EXERCISE OBJECTIVE
In the listing below, find the line with "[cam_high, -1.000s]" and copy every line from there up to and including the line with "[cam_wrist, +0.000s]", exactly and without pictures.

PROVIDED DATA
========================================================================

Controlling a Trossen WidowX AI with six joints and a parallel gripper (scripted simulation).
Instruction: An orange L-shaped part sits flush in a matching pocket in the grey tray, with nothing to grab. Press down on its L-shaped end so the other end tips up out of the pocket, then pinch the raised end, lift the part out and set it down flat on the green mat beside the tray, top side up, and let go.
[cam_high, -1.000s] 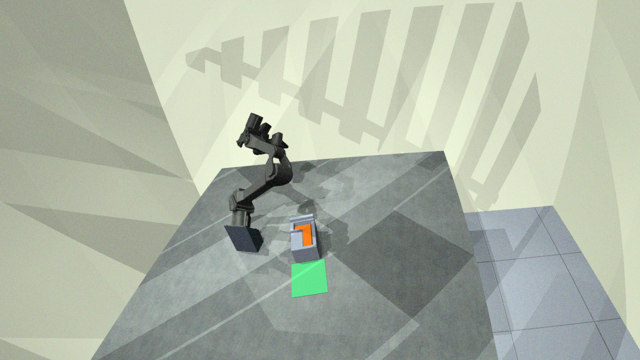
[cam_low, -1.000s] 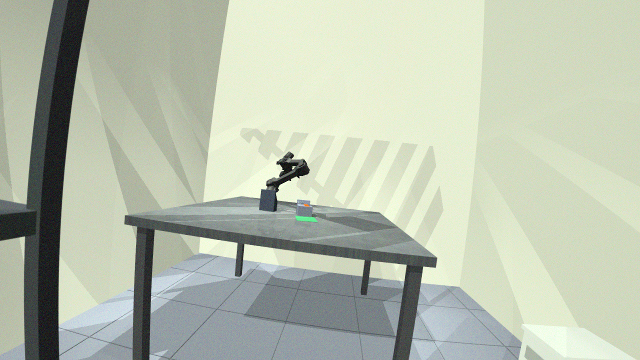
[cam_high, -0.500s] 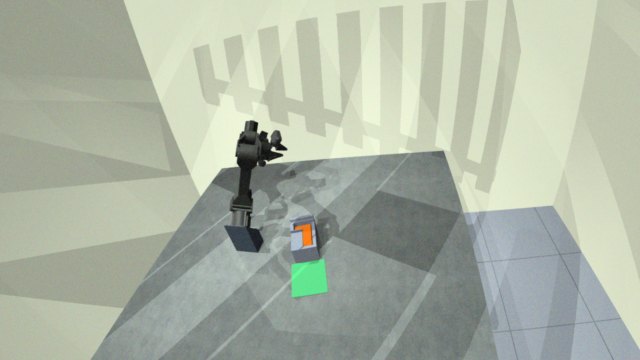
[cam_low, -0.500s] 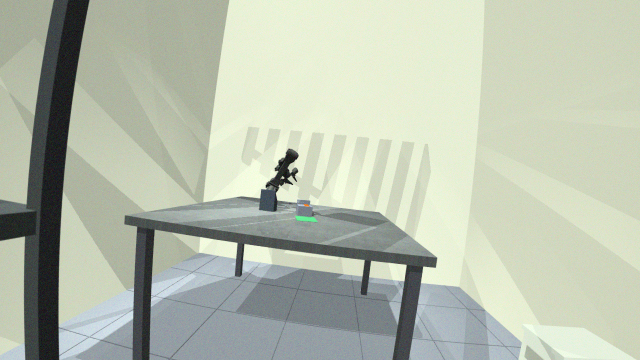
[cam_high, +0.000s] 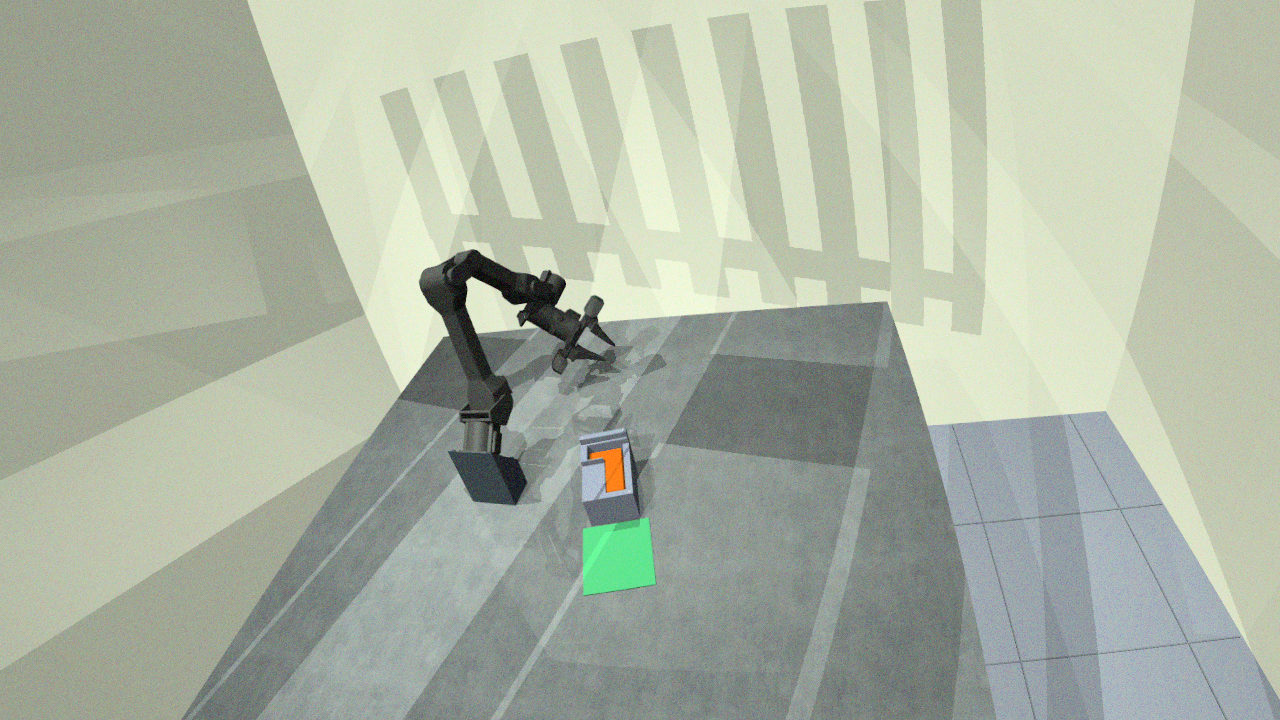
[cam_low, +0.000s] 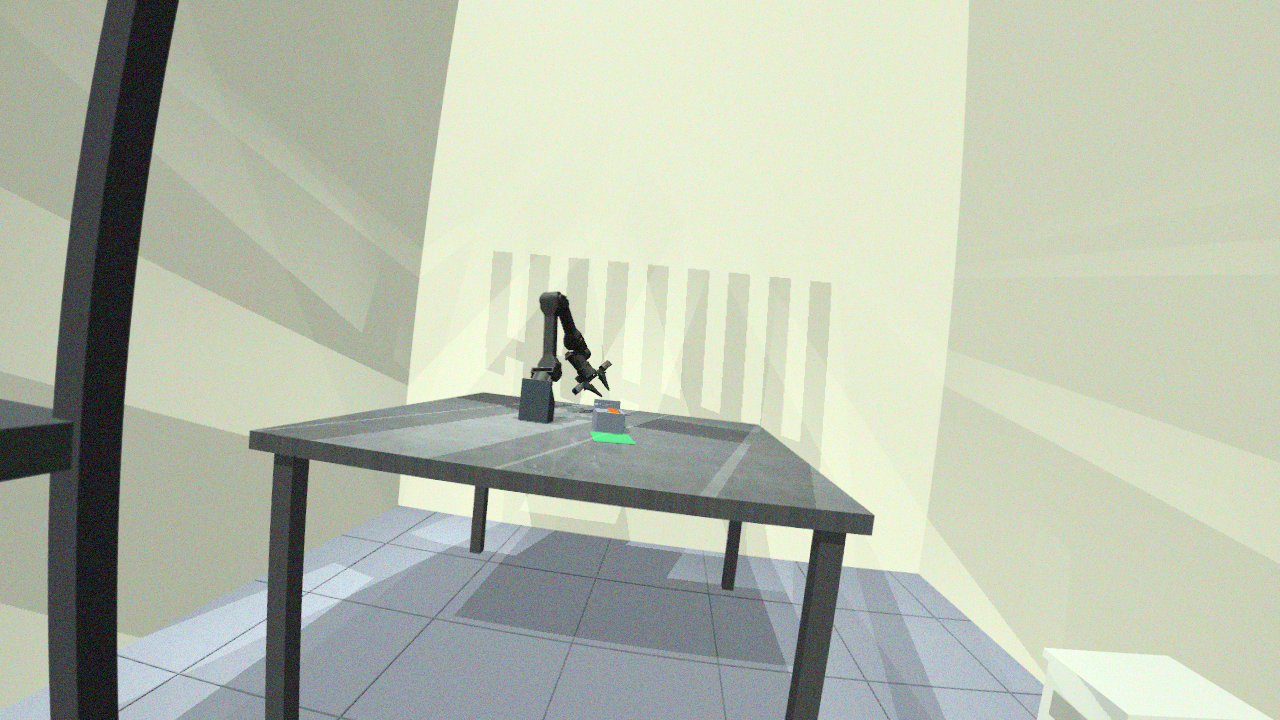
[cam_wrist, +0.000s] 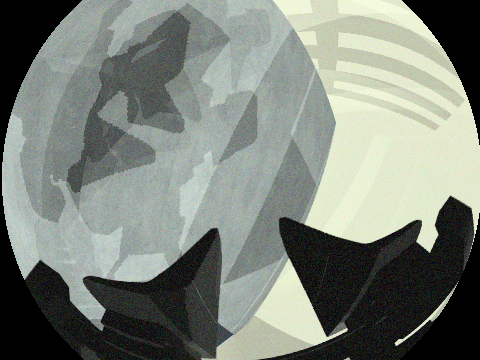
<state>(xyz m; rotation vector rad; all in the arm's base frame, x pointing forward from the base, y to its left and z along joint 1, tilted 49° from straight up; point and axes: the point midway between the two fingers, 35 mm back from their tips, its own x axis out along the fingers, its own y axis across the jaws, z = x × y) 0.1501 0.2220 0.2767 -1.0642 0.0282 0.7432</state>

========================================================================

EXERCISE OUTPUT
[cam_high, -1.000s] 
[cam_low, -1.000s] 
[cam_high, -0.500s] 
[cam_low, -0.500s] 
[cam_high, +0.000s] 
[cam_low, +0.000s] 
[cam_wrist, +0.000s] 

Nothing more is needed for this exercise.